How big was it? Using an uncertified spring scale the fish weighed 17½ pounds and was 32.3 inches long, Hatleli said. That’s only one-half pound less than the official state record walleye of 18 pounds, which was caught Sept. 16, 1933, in Vilas County.

The fish was returned safely into the lake. It’s possible it may continue to grow and could be the new record by spring — if someone can catch it.

That’s the challenge of Wazee, a 146-acre former iron pit mine which at 350 feet is the deepest manmade lake in the state. It also has different temperature layers and is devoid of most plant life.

“Because of its uniqueness, a lot of your typical fishing techniques you would use in most lakes around here and in Wisconsin aren’t going to apply,” Hatleli said.

The DNR is working on a fish management plan for the lake. In 2011 about 250 ciscos — a forage fish common in northern Wisconsin — were transplanted in the lake. Hatleli said the fish were introduced for forage to support larger populations of game fish.

It is not known if the whopper was male or female — since it’s not spawning time — but Hatleli suspects it was female.
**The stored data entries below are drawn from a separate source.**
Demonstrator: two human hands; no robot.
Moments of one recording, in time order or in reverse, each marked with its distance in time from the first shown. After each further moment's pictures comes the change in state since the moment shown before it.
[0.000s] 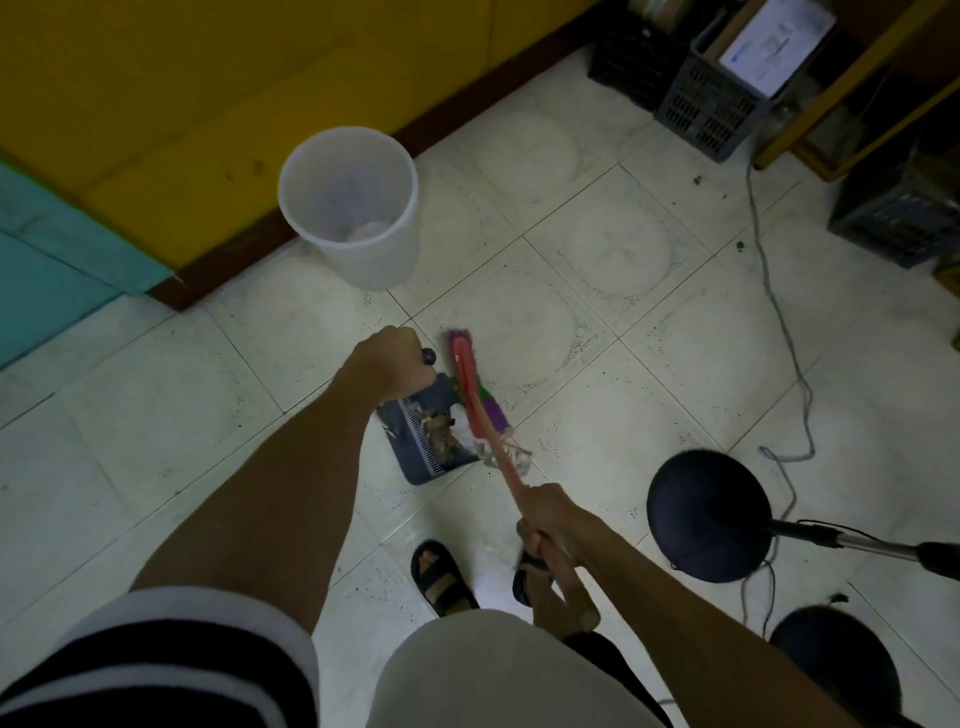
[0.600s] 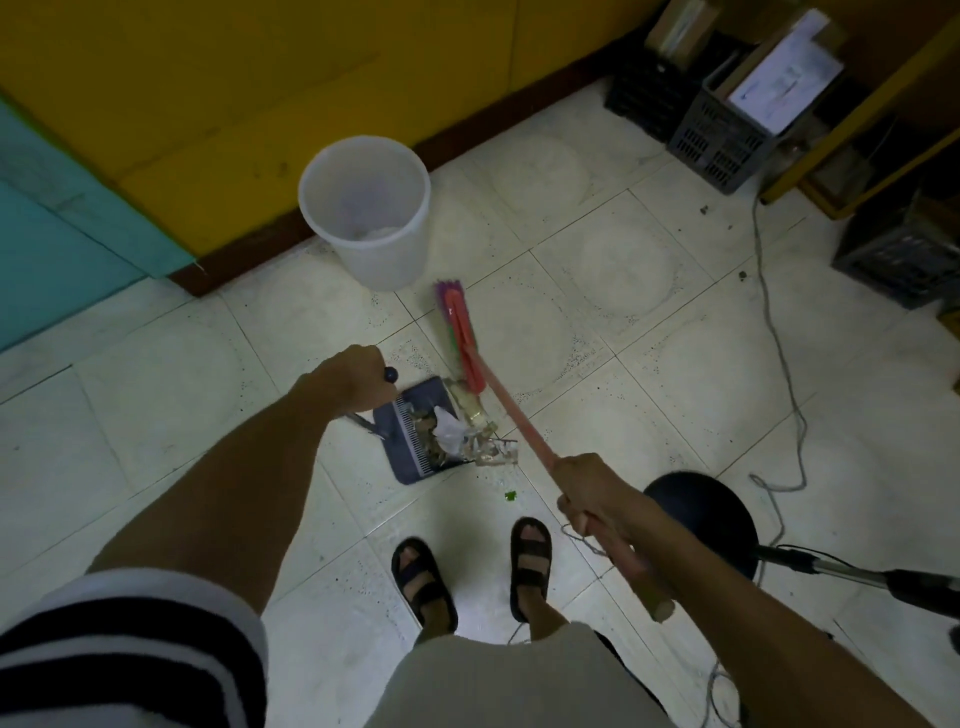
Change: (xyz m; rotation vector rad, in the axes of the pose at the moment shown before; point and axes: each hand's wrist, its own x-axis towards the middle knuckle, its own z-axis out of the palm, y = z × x) left_hand -0.041 -0.021 0.018 -0.034 -0.025 -0.145; right_hand -0.040 0.004 -0.080 -0.128 0.054 -0.234
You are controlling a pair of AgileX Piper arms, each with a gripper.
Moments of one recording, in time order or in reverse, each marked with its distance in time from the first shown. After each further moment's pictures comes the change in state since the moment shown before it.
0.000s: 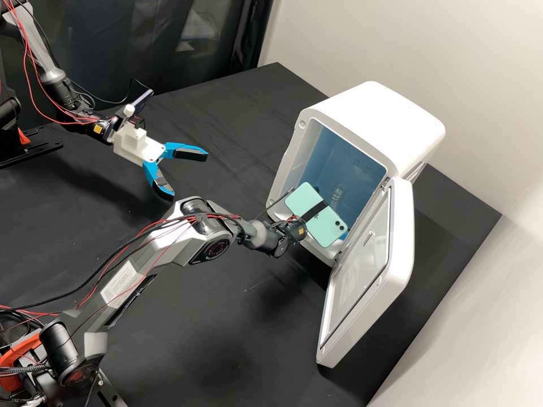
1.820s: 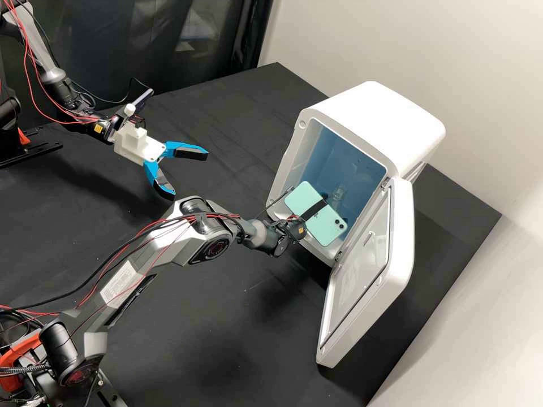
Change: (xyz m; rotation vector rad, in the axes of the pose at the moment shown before) left arm 0.000 0.000 -0.002 0.001 0.006 0.001; right arm 0.000 -0.001 0.000 -0.007 0.007 0.000
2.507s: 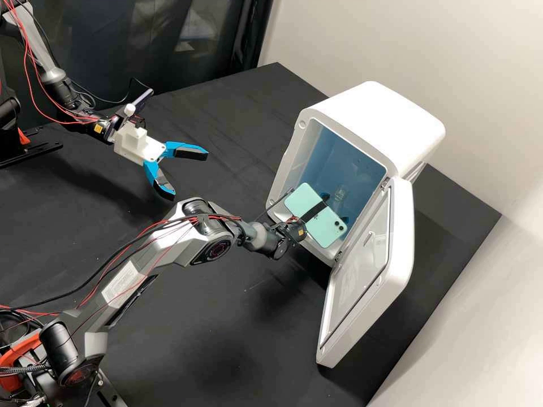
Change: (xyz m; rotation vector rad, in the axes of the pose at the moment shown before) left arm 0.000 0.000 0.000 0.000 0.000 0.000; right arm 0.002 -0.001 0.003 0.002 0.025 0.011
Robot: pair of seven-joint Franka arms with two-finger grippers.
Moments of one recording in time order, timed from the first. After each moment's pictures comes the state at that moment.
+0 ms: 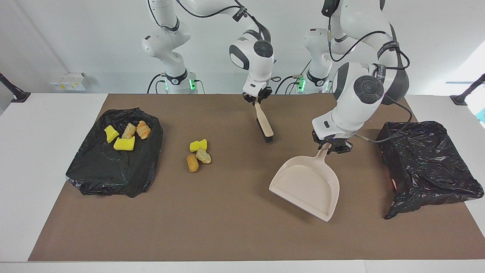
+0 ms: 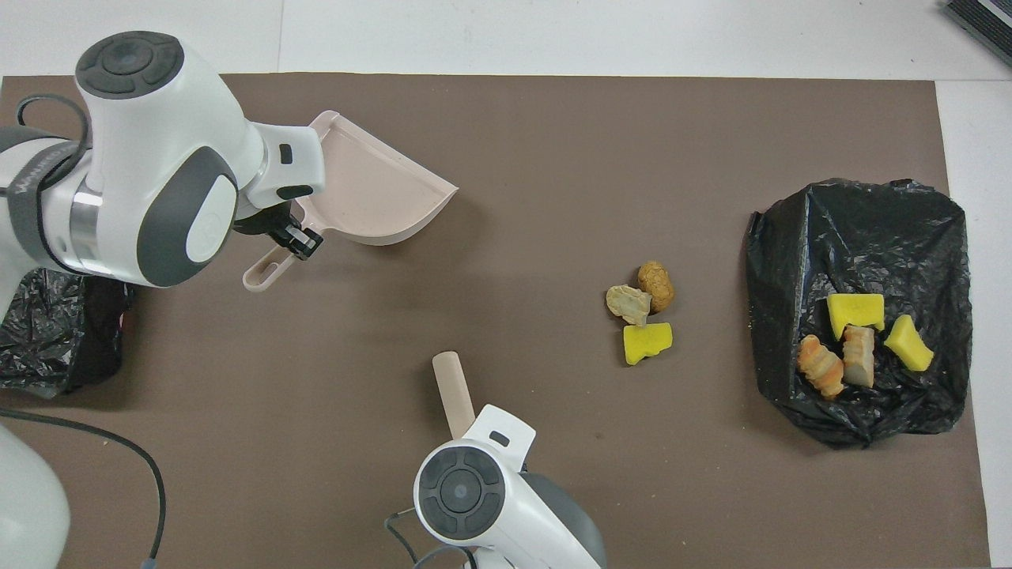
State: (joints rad) left arm -0.27 0.34 0.00 -1.50 -0.01 1.71 0.46; right arm 0.75 0.07 0.13 -2.11 0.15 2.04 0.58
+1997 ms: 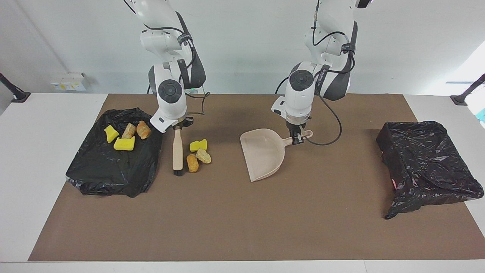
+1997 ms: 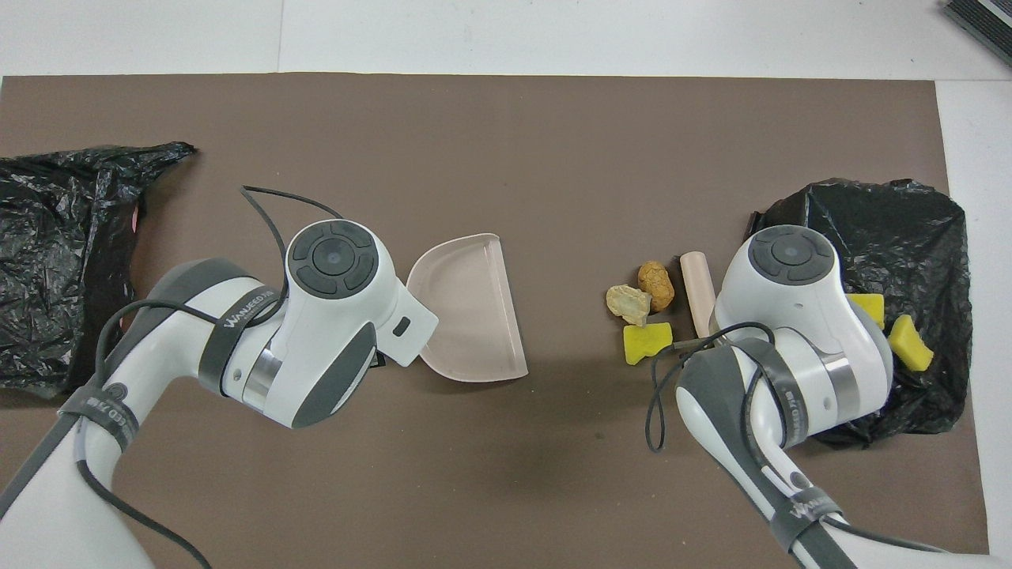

A scale and spine was taken from the big walleye to help determine its age, Hatleli said. It’s not a young fish, as the growth rate in a low-nutrient — or oligotrophic — lake like Wazee is very slow. A large fish like the walleye can live 10 to 13 years or longer.

Now that we know there is at least one trophy fish in Lake Wazee, the challenge to catch it may lure more fishermen to try their hand.

“They are hard to get ahold of,” Hatleli said, equating the task to those who pursue the trophy whitetail bucks. “You can try. For some, it’s the pursuit and challenge.”